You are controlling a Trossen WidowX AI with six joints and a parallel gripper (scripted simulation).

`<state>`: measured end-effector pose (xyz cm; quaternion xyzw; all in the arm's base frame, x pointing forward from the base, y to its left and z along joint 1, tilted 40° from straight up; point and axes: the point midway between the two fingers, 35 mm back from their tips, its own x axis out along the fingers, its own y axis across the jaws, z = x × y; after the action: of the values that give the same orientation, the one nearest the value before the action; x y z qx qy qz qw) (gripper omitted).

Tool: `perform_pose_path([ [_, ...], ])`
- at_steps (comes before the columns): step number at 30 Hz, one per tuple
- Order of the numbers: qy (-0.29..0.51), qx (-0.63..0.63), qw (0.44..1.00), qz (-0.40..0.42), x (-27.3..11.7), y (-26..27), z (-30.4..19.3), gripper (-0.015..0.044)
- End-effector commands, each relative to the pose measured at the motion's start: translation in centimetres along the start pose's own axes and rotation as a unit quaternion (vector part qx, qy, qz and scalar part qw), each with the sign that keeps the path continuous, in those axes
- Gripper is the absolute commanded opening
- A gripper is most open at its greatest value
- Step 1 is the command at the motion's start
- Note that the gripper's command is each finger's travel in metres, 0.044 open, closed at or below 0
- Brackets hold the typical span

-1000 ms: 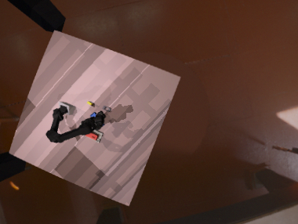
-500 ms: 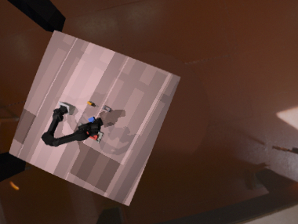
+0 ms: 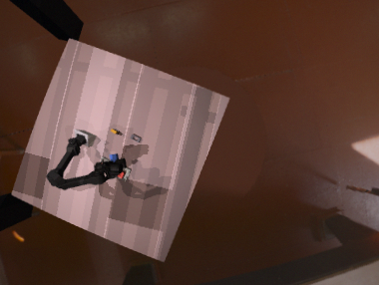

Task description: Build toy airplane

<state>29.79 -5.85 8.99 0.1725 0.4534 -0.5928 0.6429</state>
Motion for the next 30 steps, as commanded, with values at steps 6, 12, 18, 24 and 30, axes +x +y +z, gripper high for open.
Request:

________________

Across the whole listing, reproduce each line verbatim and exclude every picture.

You are controlling a Trossen WidowX AI with six joints and a parallel gripper (scripted simulation).

`<state>`: measured end-effector pose (xyz cm; quaternion xyzw; all in the arm's base frame, x pointing forward from the base, y to its left and z along joint 1, tilted 40° from straight up; point and axes: the point midway between the two fingers, 35 mm back from their tips, its own x axis out along the fingers, its own y axis across the jaws, z = x × y; after the action: of the values that give the same orientation, the one nearest the value before the action; x y z qx qy qz qw) (gripper omitted).

Tool: `perform_pose_path([ [_, ...], ])`
- at_steps (comes before the columns): step number at 30 Hz, one per tuple
- Order of the numbers: qy (-0.29..0.51), qx (-0.63..0.63), qw (0.44..1.00), qz (-0.40..0.42), x (-27.3..11.7), y (-26..27), z (-30.4..19.3), gripper (-0.015..0.044)
- End-effector commands, each relative to the pose measured at the motion's start: translation in centimetres along the start pose's own axes and rotation as a unit quaternion (vector part qx, qy, qz and scalar part qw), each with the sign that keeps the path continuous, in those axes
- Gripper is the absolute commanded opening
- A gripper is most open at its greatest value
- Step 1 is the command at the motion's start
- Note that the gripper's command is each finger's travel in metres, 0.044 open, closed at or below 0
- Brackets hold the typical span

-1000 ms: 
-500 ms: 
+0 ms: 

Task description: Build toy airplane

<state>29.79 -5.85 8.99 0.1725 0.4534 -0.5928 0.6429</state>
Motion for the next 30 steps, as commanded, with values at steps 6, 12, 18, 24 and 30, axes +x +y +z, gripper high for open.
Request:

This answer is complete.